Without a RAC plan?

Recovery Audit Contractor (RAC)

Are You Really Ready for RAC?

With the dwindling Medicare Trust and an onslaught of aging baby boomers, Congress has implemented measures to protect Medicare dollars for future generations. The resumption this year of the Recovery Audit Contract program (RAC) will enable Congress, through the Centers for Medicare & Medicaid Services, to identify improperly billed Medicare claims and to recoup any overpayments to healthcare providers. During an initial RAC demonstration conducted in several states during 2006-2008, targeted healthcare facilities were forced to return nearly $1 billion in overpayments. Given this outcome, can you afford not to be ready?

Medicare and Root Causes

The Medicare Fee-for-Service (FFS) program consists of a number of payment systems with a network of contractors that process over 1.2 billion claims annually from more than one million health care providers, including hospitals, physicians, nursing facilities, labs, ambulance companies, and durable medical equipment suppliers. These contractors are also responsible for educating providers on how to submit accurately coded claims that meet Medicare’s medical necessity guidelines. But this process goes only so far in preventing improper claims.
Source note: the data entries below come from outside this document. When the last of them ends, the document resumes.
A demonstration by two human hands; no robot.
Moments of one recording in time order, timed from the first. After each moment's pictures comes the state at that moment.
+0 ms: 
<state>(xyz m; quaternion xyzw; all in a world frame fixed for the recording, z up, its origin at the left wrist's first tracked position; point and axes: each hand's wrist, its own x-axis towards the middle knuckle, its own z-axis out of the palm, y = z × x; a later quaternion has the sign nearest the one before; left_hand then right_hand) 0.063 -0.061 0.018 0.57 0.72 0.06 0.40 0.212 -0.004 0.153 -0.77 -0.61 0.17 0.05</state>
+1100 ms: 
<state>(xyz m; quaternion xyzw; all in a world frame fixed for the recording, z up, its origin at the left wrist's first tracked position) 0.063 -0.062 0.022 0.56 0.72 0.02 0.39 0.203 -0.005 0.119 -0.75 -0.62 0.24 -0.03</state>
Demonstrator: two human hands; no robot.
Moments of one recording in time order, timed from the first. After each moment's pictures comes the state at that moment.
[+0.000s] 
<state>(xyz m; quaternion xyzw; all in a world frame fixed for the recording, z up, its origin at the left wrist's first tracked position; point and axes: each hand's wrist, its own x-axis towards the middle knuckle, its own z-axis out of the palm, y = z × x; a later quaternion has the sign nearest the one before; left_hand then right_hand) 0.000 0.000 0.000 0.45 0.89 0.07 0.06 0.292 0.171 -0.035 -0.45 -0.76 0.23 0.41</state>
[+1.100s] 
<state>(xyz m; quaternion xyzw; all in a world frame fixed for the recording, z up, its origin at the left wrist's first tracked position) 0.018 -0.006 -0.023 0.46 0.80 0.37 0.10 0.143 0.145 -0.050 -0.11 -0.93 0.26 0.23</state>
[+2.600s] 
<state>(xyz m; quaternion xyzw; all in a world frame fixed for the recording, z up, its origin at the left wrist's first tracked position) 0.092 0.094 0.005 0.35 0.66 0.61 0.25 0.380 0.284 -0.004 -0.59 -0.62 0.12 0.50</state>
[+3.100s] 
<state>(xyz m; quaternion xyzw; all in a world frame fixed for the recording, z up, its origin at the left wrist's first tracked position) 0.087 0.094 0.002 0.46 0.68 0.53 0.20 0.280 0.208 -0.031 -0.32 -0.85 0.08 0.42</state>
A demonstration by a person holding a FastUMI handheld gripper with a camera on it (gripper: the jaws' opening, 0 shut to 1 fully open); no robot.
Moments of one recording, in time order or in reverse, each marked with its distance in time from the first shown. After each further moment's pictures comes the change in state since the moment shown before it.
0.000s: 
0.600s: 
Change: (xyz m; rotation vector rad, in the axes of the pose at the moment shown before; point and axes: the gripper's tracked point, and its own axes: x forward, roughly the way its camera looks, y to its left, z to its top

Improper payments on claims can occur for the following reasons:

  • Payments are made for services that do not meet Medicare’s medical necessity criteria.
  • Payments are made for services that are incorrectly coded.
  • Providers fail to submit documentation when requested, or fail to submit enough documentation to support the claim.
  • Payments are made to provider per outdated fee schedules

The magnitude of the problem continues to grow year after year. In January 2008, the Office of Management and Budget (OMB) reported that Medicare is among the top three federal programs in terms of improper payments to providers. Erroneous payments totaled an estimated $10.8 billion in 2007, or 3.9% of claims received.